Saturday, November 21, 2009

Stained Glass Swallowtail and Coneflower

The other day Kate of High Altitude Gardening made a comment about looking for a new winter hobby. One of the first things that came to my mind was to fiddle around with Photoshop and create "stained glass" images from the summer's garden photos. It is something I've been thinking of trying for a long time now, and I think her photo of a monarch butterfly on a zinnia hit me as one which could make a great stained glass image.

This evening I had a bit of quiet time to myself (I think the flu is trying to reclaim me, so I convinced the family to leave me at home, and I crawled back into bed for some 5 hours this afternoon). So I decided I'll try with one of my butterfly images. Here is the final product, which I'm pretty pleased with:
Stained glass swallowtail butterfly on purple coneflower
I've done a fair amount of work with Photoshop before, so was able to create this image in just over an hour. I'm happy to share my steps, and hope to inspire someone else out there to try it out, and if you do, please post me your link in the comments section, so we can all enjoy it. I am using Photoshop Elements 2.0, so the specifics may vary in a different version, but the concepts should be the same. I'd love to hear any improvements on the technique anyone discovers.

Step 1: Choose a photo. I chose this one, because there is "lots happening" in it, and several basic colours : yellow, black, green, pink/purple.
Swallowtail on coneflower
Step 2 : Crop it. I cropped to just one flower with the butterfly, and then did a "resize canvas" to add a bit more space along the bottom, so my flower petals would not be cut off.
Swallowtail butterfly on coneflower
Step 3 : Check settings. You want the "RGB" colour setting (Image > Mode > select "RGB Color"). Otherwise bad things happen to your colour.

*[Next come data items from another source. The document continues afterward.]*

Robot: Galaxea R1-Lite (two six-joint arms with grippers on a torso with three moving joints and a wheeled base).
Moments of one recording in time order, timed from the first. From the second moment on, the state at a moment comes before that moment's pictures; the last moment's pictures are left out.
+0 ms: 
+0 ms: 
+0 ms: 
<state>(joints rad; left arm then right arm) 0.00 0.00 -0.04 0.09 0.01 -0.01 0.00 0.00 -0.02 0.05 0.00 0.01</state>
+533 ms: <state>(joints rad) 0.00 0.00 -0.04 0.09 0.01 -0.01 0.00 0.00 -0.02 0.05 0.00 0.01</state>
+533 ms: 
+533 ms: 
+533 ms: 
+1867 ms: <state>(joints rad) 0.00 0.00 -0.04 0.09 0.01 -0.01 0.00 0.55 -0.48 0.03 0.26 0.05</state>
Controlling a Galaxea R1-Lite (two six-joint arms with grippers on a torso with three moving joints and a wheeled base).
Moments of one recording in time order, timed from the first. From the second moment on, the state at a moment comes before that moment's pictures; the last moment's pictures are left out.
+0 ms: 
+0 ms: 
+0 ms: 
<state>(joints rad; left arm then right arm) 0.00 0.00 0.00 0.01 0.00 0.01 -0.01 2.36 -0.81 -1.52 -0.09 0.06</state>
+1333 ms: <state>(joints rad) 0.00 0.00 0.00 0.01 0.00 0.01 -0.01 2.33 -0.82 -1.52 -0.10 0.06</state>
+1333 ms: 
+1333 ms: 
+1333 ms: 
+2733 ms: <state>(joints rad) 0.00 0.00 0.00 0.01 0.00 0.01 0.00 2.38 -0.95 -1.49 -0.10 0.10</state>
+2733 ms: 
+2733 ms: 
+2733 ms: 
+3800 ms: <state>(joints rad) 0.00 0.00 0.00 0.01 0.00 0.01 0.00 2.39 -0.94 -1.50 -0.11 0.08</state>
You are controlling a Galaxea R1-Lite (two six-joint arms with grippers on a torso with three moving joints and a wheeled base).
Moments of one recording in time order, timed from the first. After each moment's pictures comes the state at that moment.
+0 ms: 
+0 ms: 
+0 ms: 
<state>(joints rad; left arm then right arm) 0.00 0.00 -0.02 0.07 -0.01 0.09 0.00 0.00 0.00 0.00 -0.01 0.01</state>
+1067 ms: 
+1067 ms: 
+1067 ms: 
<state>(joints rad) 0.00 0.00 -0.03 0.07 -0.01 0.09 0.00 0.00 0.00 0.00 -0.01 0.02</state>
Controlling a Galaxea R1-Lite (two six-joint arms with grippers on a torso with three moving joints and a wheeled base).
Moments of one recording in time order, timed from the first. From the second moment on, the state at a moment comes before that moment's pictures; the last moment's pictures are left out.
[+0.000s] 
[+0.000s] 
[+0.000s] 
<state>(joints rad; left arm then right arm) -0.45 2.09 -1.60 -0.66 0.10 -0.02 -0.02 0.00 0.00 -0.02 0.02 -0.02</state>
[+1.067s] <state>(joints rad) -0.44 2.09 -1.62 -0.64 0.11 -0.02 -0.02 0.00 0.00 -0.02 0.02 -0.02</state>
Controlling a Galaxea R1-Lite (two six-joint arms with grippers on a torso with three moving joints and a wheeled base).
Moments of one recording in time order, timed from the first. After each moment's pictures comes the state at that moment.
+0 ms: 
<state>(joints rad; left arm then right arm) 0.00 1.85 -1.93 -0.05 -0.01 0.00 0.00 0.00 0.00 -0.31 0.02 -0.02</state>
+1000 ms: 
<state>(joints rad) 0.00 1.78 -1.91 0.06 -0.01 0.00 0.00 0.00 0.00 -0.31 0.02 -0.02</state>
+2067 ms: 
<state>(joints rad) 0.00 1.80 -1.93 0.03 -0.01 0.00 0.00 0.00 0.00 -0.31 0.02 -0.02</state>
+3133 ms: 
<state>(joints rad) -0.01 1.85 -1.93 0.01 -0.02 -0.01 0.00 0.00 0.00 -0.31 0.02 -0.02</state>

Step 4 : Add another layer, and start drawing the outline. I chose the colour black (RGB = 0,0,0), pixel size 25, opacity 100%. There is a "Layers" tab in which you can make the background visible or invisible (click the eyeball icon), and that helps to be able to check your work as you go, especially on the dark areas. I drew it in segments, so that I could Ctrl-Z (undo) any segment that didn't look good. Note that I added in my own flower bud behind. When improvising, it is useful to turn the background off.
Swallowtail image outline
After I had the image, I segmented the background, also in the same layer (originally I started another layer, but then later had to merge them together, otherwise the fill function wouldn't work properly).
Swallowtail butterfly image outline
Step 5 : Fill the colour. At this point I had the black outline on top of the original image. So I could use the "eyedropper" to select a colour from the background image, adjust it as necessary, and then use the "fill" bucket to drop colour into the appropriate sections. This went fairly quickly, and was quite rewarding. At this point, any further adjustments can be made. Such as drawing in the antenna, which I originally couldn't figure out how to represent, and only when I saw the final product I realized how I could draw them.

Step 6 : Save the image. To JPG or whatever. Save your Photoshop *.PSD file also, in case you want to come back and adjust anything, and "reprint" the image.

The other alternative is to just "play" with all the built-in filters which Photoshop provides, and see if anything turns out really neat. I explored many of them, and found some potential with these ones...

"Glowing edges" is pretty funky:
Funky Photoshopped swallowtail butterfly image
"Cutout" looks like a silk-screen image (does anyone use that technique anymore? Most everything has gone digital, even much of the professional printing):

"Watercolour" had a pleasant effect:
Swallowtail butterfly painting
Okay, your turn. Be sure to send me links to your images, and any tips or techniques you can share with the rest of us.

3 comments:

Kate said...

Hey! I'm in this post! :))) What a fun surprise to stop over for a visit and see this fab tutorial.

Soul sisters? I, like you, have been down with the flu. Plus, my first choice would have been the same type of photograph - a coneflower/butterfly combo. Thank you for this!!! This could keep me happily busy during my long cold winter. :D

Ruralrose said...

Absolutely awesome!!! peace

Shady Gardener said...

This is really fun! Thanks for showing all these steps. I don't have Photoshop, but I am "sorely tempted!" ;-) In the meantime, I'm going to bookmark this post!